Take every line from the records below that includes the word "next".

Exercise data START

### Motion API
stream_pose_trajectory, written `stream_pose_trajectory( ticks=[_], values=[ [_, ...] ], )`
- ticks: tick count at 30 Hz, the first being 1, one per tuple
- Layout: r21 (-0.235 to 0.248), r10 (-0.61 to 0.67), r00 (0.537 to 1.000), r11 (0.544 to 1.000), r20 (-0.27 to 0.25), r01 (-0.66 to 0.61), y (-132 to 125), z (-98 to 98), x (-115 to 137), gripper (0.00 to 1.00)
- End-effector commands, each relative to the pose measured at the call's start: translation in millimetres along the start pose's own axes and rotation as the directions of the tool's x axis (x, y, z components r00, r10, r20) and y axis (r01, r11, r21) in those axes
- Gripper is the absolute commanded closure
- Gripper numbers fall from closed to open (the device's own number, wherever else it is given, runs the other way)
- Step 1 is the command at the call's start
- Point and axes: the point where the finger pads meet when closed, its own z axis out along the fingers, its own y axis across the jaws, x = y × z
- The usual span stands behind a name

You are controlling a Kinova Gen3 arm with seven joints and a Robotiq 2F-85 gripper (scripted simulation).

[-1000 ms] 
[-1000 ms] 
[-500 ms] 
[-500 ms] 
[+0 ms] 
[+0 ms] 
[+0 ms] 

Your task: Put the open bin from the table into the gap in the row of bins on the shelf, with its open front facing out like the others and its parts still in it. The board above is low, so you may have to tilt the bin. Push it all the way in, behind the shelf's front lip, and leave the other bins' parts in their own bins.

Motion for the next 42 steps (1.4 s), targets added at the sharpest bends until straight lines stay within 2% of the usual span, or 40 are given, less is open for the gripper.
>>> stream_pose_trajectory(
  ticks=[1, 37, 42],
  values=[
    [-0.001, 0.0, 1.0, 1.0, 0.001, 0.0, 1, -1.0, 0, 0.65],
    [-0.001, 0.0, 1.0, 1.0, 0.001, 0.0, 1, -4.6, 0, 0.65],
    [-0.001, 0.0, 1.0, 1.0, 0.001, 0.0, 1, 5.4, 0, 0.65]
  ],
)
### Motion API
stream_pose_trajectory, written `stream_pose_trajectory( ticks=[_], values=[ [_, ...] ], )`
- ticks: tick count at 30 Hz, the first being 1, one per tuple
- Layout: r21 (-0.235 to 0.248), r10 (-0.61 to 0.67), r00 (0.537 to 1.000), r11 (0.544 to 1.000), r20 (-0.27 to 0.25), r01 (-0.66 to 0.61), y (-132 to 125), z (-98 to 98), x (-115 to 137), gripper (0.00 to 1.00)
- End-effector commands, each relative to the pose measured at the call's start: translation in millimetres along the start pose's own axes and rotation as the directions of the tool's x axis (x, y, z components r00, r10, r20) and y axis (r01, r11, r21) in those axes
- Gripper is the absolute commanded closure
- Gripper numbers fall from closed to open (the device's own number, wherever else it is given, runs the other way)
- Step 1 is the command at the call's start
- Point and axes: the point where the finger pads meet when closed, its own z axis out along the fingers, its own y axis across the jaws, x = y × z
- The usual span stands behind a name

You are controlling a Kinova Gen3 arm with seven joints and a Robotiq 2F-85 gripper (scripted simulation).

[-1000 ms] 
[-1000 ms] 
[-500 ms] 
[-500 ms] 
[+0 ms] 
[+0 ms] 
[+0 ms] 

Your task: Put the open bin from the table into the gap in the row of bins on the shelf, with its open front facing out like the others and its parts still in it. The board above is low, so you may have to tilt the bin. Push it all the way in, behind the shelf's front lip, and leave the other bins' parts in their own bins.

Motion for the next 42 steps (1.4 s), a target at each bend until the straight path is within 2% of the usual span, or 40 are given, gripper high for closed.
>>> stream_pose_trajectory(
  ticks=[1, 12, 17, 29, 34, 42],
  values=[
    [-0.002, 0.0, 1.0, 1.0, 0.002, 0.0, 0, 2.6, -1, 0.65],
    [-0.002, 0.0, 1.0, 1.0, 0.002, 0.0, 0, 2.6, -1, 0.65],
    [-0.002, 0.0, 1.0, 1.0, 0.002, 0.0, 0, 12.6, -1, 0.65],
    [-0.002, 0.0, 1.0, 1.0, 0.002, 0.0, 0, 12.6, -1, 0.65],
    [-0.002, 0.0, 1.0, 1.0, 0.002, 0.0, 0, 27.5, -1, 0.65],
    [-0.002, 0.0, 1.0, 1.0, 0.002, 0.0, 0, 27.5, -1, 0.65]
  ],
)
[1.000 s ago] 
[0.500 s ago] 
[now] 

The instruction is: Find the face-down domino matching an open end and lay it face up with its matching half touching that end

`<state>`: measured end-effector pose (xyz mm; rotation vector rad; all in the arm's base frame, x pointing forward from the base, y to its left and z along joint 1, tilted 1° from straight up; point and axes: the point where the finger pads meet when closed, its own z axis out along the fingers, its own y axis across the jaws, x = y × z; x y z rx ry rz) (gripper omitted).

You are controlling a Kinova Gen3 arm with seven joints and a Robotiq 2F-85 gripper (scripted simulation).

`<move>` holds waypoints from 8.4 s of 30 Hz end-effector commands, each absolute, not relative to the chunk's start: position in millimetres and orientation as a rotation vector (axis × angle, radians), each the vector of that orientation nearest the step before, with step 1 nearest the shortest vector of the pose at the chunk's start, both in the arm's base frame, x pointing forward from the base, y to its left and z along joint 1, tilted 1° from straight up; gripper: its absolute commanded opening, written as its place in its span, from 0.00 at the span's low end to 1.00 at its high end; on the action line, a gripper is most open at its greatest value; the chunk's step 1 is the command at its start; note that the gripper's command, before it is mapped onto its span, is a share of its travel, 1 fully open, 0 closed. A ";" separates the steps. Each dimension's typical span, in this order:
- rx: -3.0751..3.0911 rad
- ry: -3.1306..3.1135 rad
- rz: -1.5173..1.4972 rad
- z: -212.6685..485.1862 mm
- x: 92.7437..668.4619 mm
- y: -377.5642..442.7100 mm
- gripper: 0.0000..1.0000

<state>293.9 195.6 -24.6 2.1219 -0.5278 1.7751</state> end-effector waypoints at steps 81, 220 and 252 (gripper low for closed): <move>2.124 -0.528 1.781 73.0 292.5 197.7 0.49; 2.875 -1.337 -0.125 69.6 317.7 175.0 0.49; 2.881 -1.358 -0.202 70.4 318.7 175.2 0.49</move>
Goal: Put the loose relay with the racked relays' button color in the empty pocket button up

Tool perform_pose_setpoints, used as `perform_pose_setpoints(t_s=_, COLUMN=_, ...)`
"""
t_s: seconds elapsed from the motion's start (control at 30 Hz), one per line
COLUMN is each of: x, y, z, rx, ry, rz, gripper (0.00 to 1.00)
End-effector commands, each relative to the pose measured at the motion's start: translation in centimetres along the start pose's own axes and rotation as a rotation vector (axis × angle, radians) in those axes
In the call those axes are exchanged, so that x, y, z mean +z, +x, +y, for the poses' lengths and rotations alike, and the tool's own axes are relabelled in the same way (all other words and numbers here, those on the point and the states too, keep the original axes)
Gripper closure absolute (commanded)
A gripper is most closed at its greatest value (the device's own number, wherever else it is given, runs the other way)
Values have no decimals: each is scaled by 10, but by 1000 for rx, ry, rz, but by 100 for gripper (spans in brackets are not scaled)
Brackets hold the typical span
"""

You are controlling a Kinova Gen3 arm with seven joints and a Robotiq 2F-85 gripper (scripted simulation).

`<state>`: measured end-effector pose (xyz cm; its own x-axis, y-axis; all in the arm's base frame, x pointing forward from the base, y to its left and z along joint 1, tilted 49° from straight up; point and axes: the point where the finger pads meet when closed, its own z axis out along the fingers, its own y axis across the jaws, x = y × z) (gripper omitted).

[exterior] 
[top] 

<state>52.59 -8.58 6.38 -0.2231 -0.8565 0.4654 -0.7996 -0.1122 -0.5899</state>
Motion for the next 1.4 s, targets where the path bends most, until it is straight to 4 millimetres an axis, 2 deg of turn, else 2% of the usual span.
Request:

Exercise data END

• **Exercise solution**:
Motion for the next 42 steps (1.4 s), targets added at the sharpest bends until straight lines stay within 2% of the usual span, or 40 are given, less is open for the gripper.
Motion for the next 42 steps (1.4 s), a target at each bend until the straight path is within 2% of the usual span, or 40 are given, gripper high for closed.
Motion for the next 1.4 s, targets where the path bends most, until it is straight to 4 millimetres an axis, 2 deg of turn, else 2% of the usual span.

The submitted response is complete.